И фразой «езди аккуратно», сказанной в спину.

Принятие — это не когда становится легко. Лёгким оно не станет. Это когда перестаёшь ждать другого языка и учишься слышать тот, который есть.

Мама говорила на языке оладий и застёгнутых куртки. На языке супа с копчёностями «не для тебя — просто сварила». На языке шапки с помпоном, которую жалко выбросить через тридцать лет.

Вера этот язык знала. Выучила не сразу — долго, с ошибками, с обидами, которые потом отпускала.

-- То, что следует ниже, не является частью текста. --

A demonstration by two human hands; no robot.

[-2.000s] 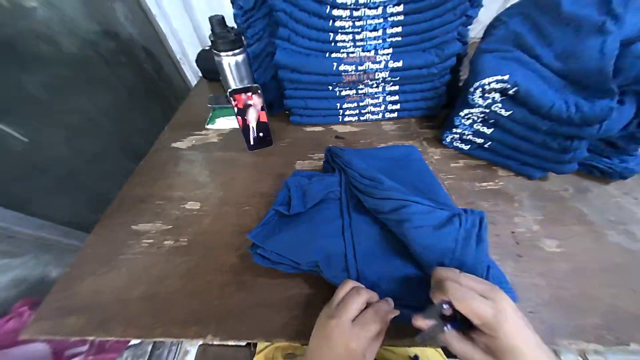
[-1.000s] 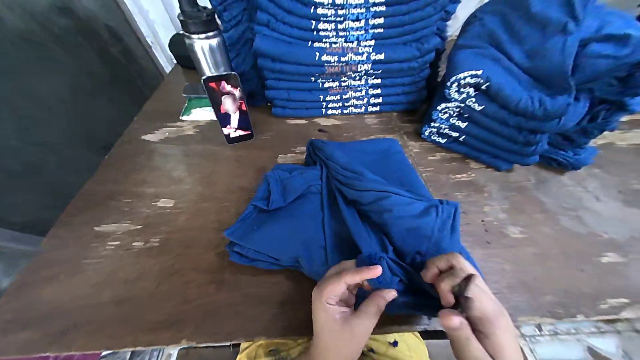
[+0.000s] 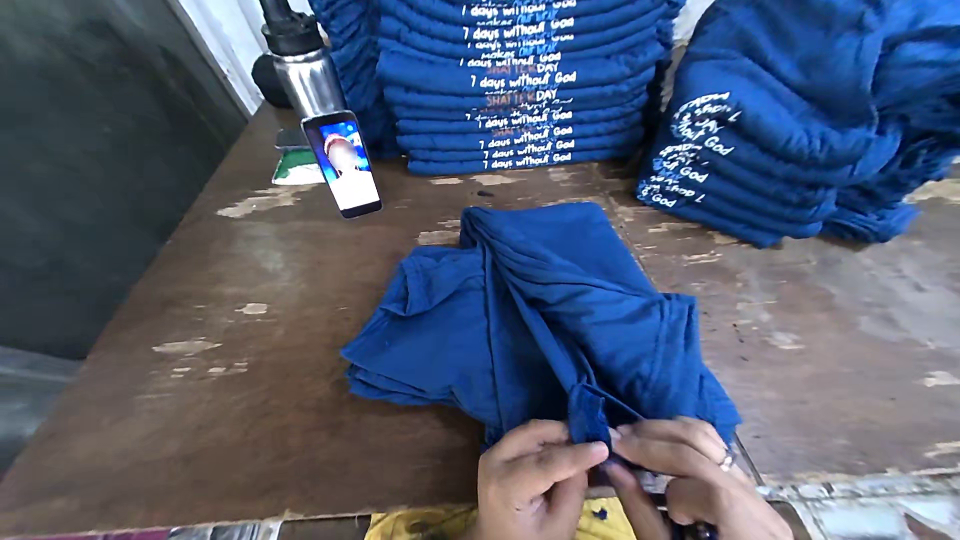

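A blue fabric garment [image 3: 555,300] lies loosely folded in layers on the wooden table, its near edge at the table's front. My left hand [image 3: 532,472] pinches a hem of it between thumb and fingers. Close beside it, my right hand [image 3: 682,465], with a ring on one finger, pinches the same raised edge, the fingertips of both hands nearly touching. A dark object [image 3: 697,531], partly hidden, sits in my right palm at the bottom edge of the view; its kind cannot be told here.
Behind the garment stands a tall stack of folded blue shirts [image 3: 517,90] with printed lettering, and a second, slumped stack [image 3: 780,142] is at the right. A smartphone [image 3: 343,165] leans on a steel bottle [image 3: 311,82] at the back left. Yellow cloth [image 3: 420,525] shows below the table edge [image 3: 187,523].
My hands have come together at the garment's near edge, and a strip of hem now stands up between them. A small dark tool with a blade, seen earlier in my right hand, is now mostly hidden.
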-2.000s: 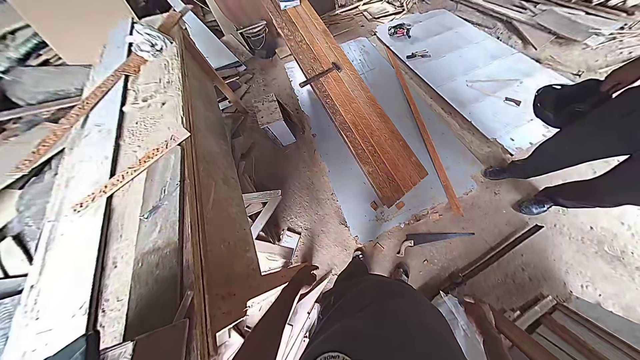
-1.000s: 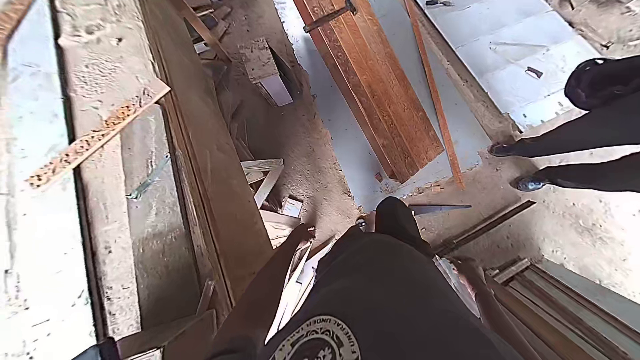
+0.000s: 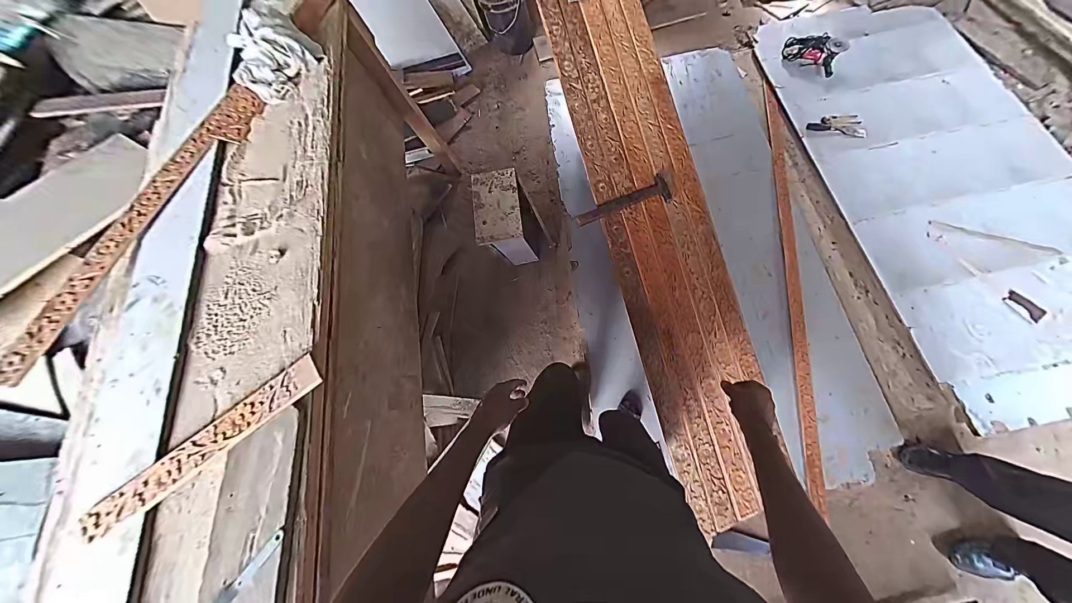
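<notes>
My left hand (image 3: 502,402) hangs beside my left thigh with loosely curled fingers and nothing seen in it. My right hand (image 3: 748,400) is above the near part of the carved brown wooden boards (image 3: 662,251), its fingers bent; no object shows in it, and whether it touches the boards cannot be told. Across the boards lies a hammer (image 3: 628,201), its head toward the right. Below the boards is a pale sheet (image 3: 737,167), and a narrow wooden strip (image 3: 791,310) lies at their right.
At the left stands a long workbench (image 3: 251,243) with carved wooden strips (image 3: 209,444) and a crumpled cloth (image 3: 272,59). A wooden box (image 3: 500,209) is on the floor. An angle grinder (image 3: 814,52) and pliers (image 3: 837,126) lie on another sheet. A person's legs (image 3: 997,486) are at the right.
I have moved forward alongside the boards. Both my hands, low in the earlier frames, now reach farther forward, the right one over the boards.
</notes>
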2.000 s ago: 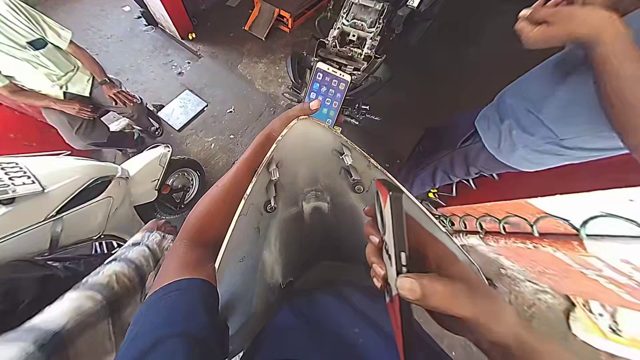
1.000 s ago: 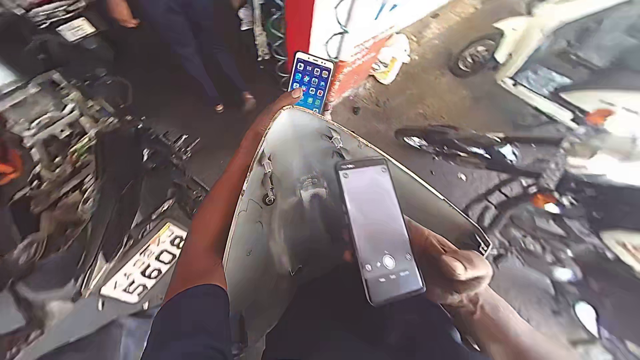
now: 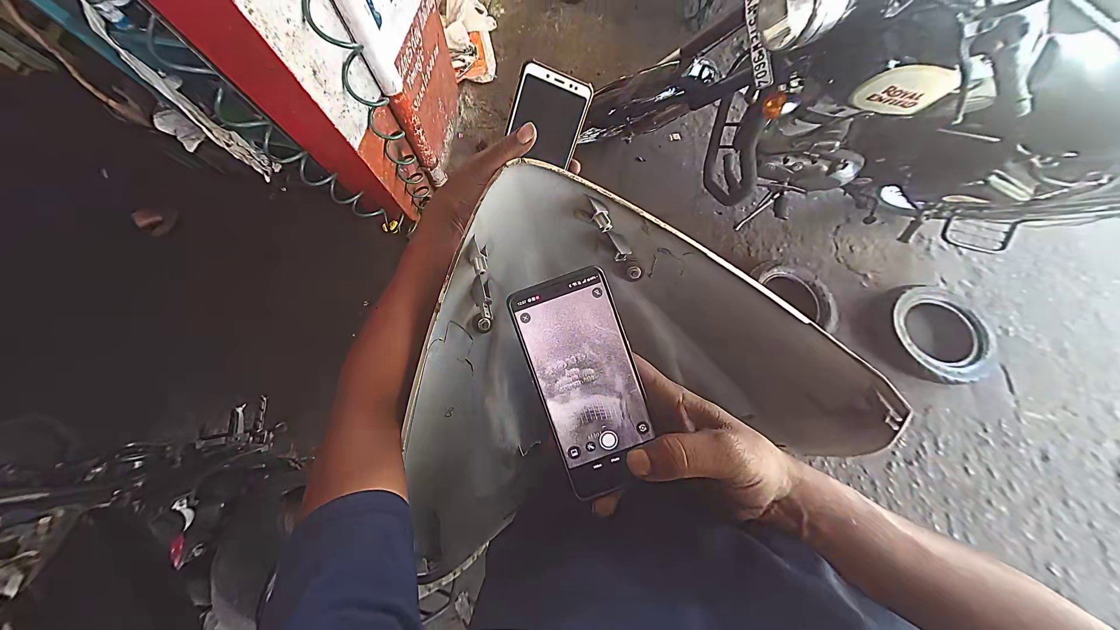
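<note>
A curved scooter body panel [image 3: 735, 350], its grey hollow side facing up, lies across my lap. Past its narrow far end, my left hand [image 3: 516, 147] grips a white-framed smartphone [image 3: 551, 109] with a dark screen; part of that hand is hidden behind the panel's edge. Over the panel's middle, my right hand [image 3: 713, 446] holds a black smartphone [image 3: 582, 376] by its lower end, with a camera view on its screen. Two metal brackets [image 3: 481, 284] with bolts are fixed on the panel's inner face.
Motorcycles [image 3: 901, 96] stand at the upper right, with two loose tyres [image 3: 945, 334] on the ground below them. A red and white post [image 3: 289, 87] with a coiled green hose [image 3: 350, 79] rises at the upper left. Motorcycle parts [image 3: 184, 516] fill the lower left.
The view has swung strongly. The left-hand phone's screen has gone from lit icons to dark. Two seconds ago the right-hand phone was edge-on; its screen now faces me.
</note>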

Но выучила.

Она написала маме: «Доехала. Оладьи вкусные».

Ответ пришёл через час: «Смородиновое варенье к ним лучше подходит. Черничное кислит».

Вера улыбнулась.

За окном тянулся лес. Электричка шла домой. В контейнере ещё оставались оладьи — на двоих, с запасом, как мама всегда делала.

С запасом. На случай, если кто-то ещё приедет.

Или просто — потому что так правильнее.